I located cargo-llvm-cov published by
[taiki-e][https://github.com/taiki-e]. Using the action settings provided in
the repo’s README.md.
name: Coverage
on: [pull_request, push]
jobs:
coverage:
runs-on: ubuntu-latest
env:
CARGO_TERM_COLOR: always
steps:
- uses: actions/checkout@v3
- name: Install Rust
run: rustup toolchain install stable --component llvm-tools-preview
- name: Install cargo-llvm-cov
uses: taiki-e/install-action@cargo-llvm-cov
- name: Generate code coverage
run: cargo llvm-cov --all-features --workspace --lcov --output-path lcov.info
- name: Upload coverage to Codecov
uses: codecov/codecov-action@v3
with:
token: $ # not required for public repos
files: lcov.info
fail_ci_if_error: true
Similar to grcov, the resultant coverage run didn’t show the missing
branch at ?. It did show the missing line for the if in baz(), but it did
not show the partial for only hitting the if condition false.
Regions
At this point I decided to do some googling. I ran across https://github.com/rust-lang/rust/issues/79649. In particular this comment, https://github.com/rust-lang/rust/issues/79649#issuecomment-1120040546.

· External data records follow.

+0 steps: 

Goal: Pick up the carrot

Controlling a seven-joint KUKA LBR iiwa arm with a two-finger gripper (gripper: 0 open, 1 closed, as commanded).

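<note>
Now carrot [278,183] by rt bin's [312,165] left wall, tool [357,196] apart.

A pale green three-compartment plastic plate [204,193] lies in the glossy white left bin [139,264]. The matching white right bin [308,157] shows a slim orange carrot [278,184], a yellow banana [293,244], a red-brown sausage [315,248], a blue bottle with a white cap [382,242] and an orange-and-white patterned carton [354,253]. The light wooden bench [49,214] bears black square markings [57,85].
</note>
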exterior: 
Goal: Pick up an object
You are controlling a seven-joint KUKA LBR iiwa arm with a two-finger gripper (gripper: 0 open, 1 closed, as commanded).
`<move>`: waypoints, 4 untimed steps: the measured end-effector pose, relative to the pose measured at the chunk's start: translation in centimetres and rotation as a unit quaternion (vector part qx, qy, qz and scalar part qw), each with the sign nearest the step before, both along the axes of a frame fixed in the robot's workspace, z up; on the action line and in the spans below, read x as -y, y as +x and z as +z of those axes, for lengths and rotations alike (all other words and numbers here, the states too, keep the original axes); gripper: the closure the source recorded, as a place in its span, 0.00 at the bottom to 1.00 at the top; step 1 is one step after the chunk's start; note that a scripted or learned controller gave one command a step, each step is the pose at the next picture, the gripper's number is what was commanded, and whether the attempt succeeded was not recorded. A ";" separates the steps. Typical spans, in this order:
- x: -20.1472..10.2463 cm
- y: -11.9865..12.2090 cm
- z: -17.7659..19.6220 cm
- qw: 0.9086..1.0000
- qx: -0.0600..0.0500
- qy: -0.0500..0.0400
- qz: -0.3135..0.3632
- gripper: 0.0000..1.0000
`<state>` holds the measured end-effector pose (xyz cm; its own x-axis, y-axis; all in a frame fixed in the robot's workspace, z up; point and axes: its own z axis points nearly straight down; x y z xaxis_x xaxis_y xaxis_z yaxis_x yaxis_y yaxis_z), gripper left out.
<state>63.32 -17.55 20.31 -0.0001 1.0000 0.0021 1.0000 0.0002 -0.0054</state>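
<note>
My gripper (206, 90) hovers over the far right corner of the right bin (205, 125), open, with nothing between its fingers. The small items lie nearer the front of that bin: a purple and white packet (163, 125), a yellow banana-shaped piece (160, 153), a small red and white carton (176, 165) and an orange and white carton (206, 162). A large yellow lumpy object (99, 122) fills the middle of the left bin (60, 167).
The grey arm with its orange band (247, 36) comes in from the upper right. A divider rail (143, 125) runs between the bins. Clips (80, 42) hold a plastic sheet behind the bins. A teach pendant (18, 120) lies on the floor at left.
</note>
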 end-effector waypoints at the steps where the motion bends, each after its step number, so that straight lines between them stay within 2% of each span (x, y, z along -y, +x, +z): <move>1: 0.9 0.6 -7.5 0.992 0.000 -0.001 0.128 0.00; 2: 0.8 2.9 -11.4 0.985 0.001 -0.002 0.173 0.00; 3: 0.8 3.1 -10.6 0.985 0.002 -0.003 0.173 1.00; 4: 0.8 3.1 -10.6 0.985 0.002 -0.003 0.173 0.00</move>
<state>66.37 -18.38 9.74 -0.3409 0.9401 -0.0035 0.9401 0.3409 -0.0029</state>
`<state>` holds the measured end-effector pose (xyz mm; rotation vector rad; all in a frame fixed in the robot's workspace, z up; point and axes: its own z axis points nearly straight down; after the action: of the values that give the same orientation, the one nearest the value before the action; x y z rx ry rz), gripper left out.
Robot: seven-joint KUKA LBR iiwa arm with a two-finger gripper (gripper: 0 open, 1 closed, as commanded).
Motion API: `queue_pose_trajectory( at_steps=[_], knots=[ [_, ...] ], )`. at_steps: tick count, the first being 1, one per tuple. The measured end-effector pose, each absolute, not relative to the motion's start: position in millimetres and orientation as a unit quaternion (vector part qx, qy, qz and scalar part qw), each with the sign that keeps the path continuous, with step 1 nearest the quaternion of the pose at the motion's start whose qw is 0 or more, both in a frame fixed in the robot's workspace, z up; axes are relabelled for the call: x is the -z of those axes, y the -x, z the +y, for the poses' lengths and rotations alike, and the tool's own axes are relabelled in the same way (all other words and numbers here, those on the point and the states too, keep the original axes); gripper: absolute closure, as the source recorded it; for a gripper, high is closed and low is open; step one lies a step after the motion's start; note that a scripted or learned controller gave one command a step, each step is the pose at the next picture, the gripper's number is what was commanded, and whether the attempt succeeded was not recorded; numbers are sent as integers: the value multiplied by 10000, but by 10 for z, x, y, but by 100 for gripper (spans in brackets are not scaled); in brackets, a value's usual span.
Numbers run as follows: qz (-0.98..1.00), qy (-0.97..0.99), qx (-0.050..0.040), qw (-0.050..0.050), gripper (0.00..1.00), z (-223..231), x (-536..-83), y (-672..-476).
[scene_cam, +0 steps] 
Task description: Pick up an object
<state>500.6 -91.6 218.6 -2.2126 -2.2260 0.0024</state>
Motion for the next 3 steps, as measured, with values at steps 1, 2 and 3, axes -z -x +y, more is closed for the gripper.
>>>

It seems that branch coverage is not currently supported for rust’s source based
code coverage. Region based coverage is available and that’s what was
actually being seen by llvm-cov show.
Summary
Branch based source code coverage is not currently supported by rust’s instrumentation coverage.
Per the comment https://github.com/rust-lang/rust/issues/79649#issuecomment-1121561058
Implementation (MIR) wise, all the counters are there. https://rustc-dev-guide.rust-lang.org/llvm-coverage-instrumentation.html is very detailed about how this all works. And in theory, implementing branch coverage would consist of introducing new counters that just “reference” existing counters for the true/false branch.
I want to look through
https://www.llvm.org/docs/CoverageMappingFormat.html and see if there is a way
to derive or convert the region information into lcovs branch format. It may
be that the information is lost by the time we get to the llvm output format.